(Given material)

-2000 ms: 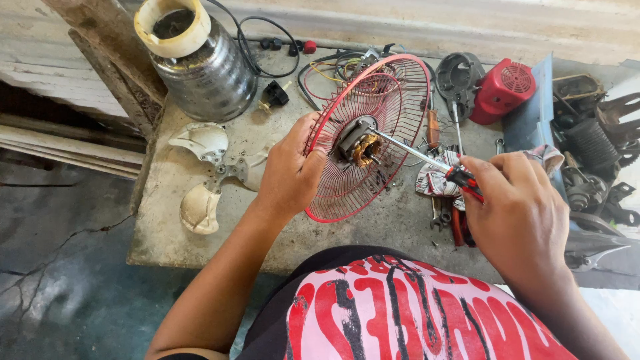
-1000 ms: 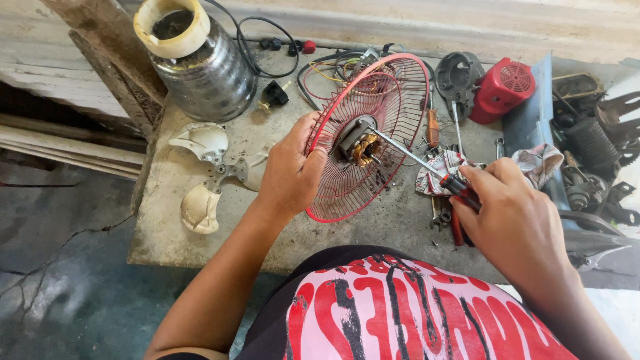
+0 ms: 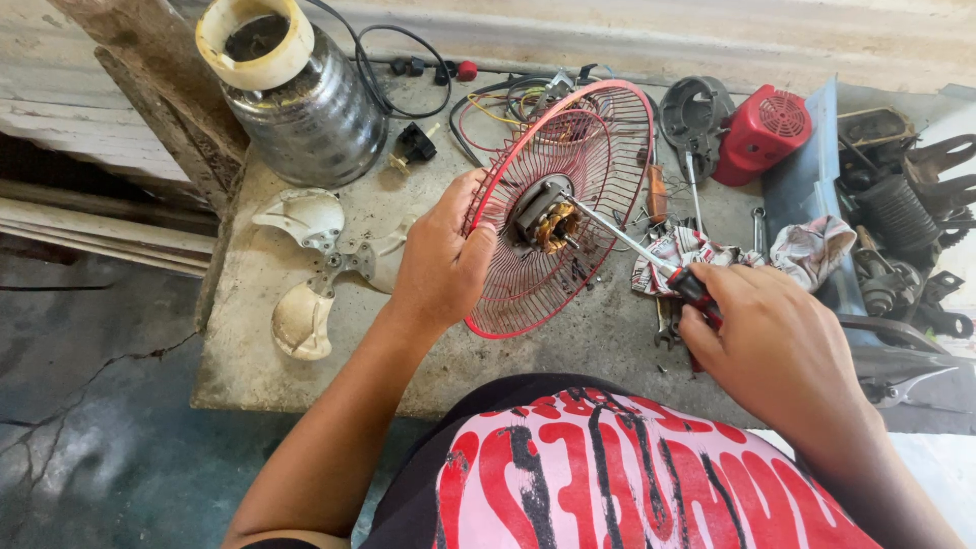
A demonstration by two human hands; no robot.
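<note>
My left hand (image 3: 450,255) grips the left rim of a red wire fan guard (image 3: 512,328), which stands tilted on the workbench. At its centre sits a fan motor (image 3: 553,221) with copper windings and a short shaft. My right hand (image 3: 778,343) holds a screwdriver (image 3: 625,240) by its black and red handle. The screwdriver's tip touches, or is very near, the upper edge of the motor's grey housing. Left of the guard lies a fan blade assembly (image 3: 333,264) with pale blades. Behind the guard are tangled wires (image 3: 511,103), partly hidden by it.
A large metal container (image 3: 313,122) with a cream collar stands back left beside a black cable. Right of the guard are a grey motor housing (image 3: 698,114), a red cover (image 3: 762,133), rags (image 3: 812,248), wrenches (image 3: 667,324) and a blue bin (image 3: 801,183) beside metal parts.
The fingers of my right hand have shifted on the screwdriver's handle. The screwdriver stays against or near the motor, and my left hand keeps its hold on the guard.
</note>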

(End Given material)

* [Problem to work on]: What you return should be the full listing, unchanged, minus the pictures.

* [Reply]:
-2000 ms: 
-1000 ms: 
+0 ms: 
A demonstration by two human hands; no robot.
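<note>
My left hand (image 3: 450,255) grips the left rim of a red wire fan guard (image 3: 512,328), which stands tilted on the workbench. At its centre sits a fan motor (image 3: 553,221) with copper windings and a short shaft. My right hand (image 3: 778,343) holds a screwdriver (image 3: 625,240) by its black and red handle. The screwdriver's tip touches, or is very near, the upper edge of the motor's grey housing. Left of the guard lies a fan blade assembly (image 3: 333,264) with pale blades. Behind the guard are tangled wires (image 3: 511,103), partly hidden by it.
A large metal container (image 3: 313,122) with a cream collar stands back left beside a black cable. Right of the guard are a grey motor housing (image 3: 698,114), a red cover (image 3: 762,133), rags (image 3: 812,248), wrenches (image 3: 667,324) and a blue bin (image 3: 801,183) beside metal parts.
The fingers of my right hand have shifted on the screwdriver's handle. The screwdriver stays against or near the motor, and my left hand keeps its hold on the guard.
</note>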

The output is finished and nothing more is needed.